December 1998 // Letters to the Editor
The Real Cost of Computers
by Tom Hazlett
Note: This article was originally published in The Technology Source (http://ts.mivu.org/) as: Tom Hazlett "The Real Cost of Computers" The Technology Source, December 1998. Available online at http://ts.mivu.org/default.asp?show=article&id=1034. The article is reprinted here with permission of the publisher.

I found Glenn Ralston's November letter (Ralston, 1998) quite interesting—which, of course, is to say that it makes a number of points with which I agree quite strongly. In the jargon of economists, quality-adjusted price decreases have drastically reduced the cost of computing in recent years. Educators who talk in nominal terms about the expense of a product which is dynamically evolving confuse the issue greatly.

This is not to say that computers can be brought into classrooms at zero cost, however. Indeed, there is an important economic issue involved here, but it is apparently distinct from that most often offered by the scholars who raise this issue (as cited in Ralston's letter). It is the expense involved in retraining the educators, tooling them up to adopt—and teach—the new methods. The raw technology, the 'hardware,' will not be of much use without teachers equipped to utilize it effectively. This introduces another important consideration.

I would suspect that the resistance to the new technology on the part of certain education interests is driven by the fact that much of this transition/retraining cost will likely be borne by the teachers themselves. That is, they will have to learn new methods. Here's an analogy: The U.S. Weather Service went decades without adopting advanced computer technology in forecasting meteorological trends, even when private sector services were demonstrably more advanced in their methods and in predictive accuracy. According to agency insiders, the management of the agency was thoroughly resistant to modern techniques which were by and large the aegis of young, recent college graduates. The executive decision was made to cling to increasingly obsolete technology despite being outperformed by forecasters with a similar mission.
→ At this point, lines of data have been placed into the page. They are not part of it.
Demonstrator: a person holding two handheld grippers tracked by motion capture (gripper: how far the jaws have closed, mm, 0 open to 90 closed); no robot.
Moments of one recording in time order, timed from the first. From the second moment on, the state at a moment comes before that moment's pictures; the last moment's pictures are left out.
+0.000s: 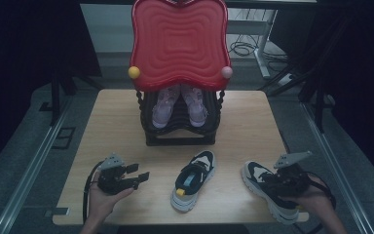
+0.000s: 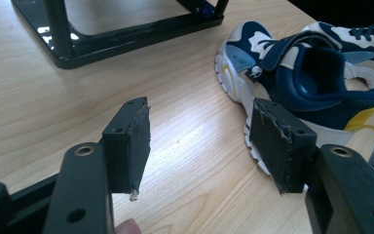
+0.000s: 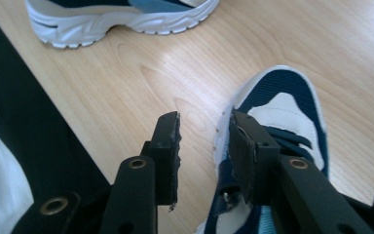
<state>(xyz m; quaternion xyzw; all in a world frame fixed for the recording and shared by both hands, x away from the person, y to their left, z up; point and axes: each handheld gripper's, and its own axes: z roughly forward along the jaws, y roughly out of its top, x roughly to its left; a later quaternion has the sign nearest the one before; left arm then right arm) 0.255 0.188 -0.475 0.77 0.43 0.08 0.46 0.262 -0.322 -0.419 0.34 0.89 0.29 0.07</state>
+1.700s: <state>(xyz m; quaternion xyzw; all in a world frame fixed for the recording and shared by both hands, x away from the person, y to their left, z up) 0.287 0.092 -0.466 0.81 0.40 0.05 0.43 0.267 -0.385 -0.414 0.42 0.84 0.32 0.12</state>
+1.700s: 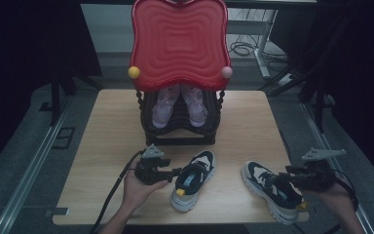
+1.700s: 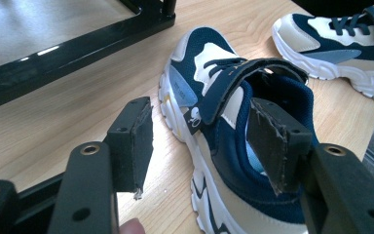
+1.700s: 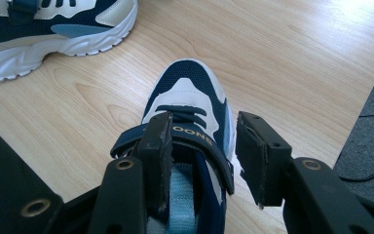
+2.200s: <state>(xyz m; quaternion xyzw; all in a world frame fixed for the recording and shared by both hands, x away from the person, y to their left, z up) 0.296 0.062 -0.475 0.82 0.39 0.05 0.41 0.264 -0.391 -0.415 0.42 0.84 0.32 0.12</state>
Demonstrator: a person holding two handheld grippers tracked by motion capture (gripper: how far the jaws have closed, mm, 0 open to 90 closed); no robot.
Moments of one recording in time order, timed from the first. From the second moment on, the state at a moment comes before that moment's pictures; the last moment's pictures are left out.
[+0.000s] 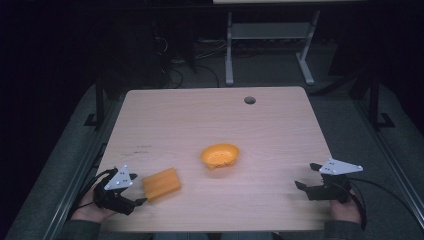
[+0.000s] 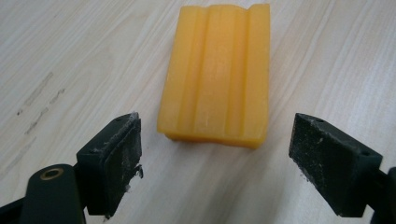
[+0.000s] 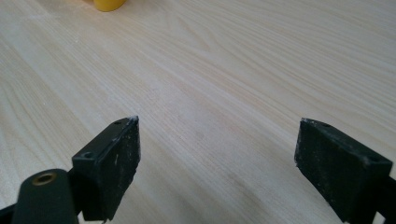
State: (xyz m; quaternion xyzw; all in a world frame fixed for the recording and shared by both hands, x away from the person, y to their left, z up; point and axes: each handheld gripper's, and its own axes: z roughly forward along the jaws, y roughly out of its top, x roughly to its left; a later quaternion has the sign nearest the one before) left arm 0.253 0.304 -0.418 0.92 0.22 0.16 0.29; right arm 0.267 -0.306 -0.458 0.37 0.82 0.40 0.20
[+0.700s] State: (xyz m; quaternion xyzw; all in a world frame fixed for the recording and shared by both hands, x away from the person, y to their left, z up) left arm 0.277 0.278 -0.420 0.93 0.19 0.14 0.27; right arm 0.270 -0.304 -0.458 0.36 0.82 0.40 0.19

I don't believe this is an uncommon phenomenon, and it is likely to be involved in the explanation of why the teaching establishment has been so slow to adopt the newer methods, even as these methods are cost-effective (when quality adjustments are taken into account) tools for improving students' learning. Solutions would involve creating incentives for the adoption of successful technical innovation, including a compensation system where teacher rewards are positively correlated with student achievement—almost the reverse of the status quo.